Track down every line below that holds "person" and copy it.

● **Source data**
§

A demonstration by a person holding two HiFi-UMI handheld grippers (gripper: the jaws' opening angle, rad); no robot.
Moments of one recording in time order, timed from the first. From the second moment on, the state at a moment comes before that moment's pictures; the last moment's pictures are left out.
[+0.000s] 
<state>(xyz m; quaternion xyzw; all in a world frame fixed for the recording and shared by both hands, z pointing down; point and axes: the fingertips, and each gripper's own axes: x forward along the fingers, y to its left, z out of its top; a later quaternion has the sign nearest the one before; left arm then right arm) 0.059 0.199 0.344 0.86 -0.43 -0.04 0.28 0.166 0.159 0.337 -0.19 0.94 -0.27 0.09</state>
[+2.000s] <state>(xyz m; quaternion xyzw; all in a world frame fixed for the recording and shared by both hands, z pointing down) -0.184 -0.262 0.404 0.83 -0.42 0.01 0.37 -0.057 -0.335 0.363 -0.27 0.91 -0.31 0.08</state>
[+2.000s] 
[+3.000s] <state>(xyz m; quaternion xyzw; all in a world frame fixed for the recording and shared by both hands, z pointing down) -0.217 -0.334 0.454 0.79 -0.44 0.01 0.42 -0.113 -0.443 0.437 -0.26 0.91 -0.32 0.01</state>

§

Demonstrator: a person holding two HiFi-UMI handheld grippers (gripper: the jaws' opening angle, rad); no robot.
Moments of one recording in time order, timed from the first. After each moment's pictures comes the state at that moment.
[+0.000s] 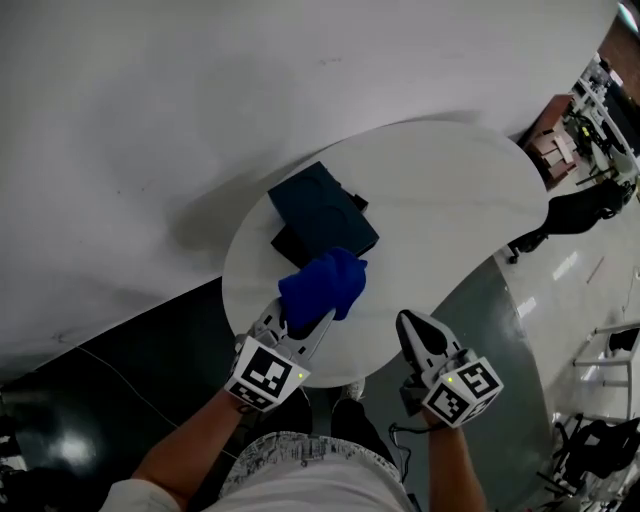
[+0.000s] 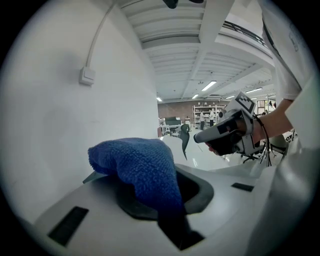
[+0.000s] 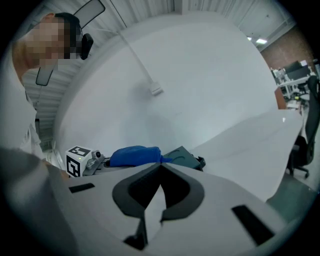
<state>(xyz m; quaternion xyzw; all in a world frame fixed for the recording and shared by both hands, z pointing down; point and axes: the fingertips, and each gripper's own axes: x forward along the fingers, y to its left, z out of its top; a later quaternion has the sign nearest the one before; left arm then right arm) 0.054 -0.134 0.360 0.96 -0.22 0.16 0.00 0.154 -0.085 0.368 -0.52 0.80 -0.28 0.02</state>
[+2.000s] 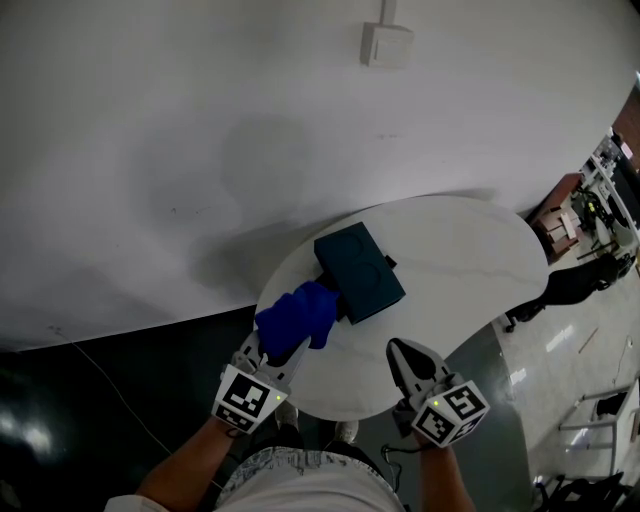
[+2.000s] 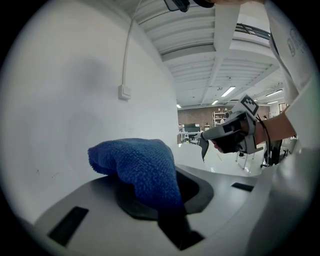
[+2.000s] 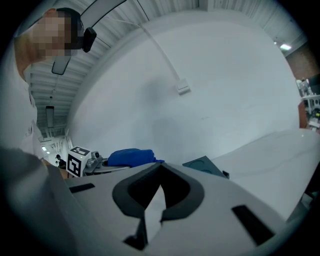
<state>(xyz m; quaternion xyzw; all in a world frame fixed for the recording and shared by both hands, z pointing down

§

● **EXERCISE ANSWER**
A demonstration by a person holding two HiFi-UMI handheld grippers (gripper: the jaws' opening angle, rad); no robot.
Demonstrator: a person holding two HiFi-UMI handheld grippers (gripper: the jaws' opening angle, rad); no robot.

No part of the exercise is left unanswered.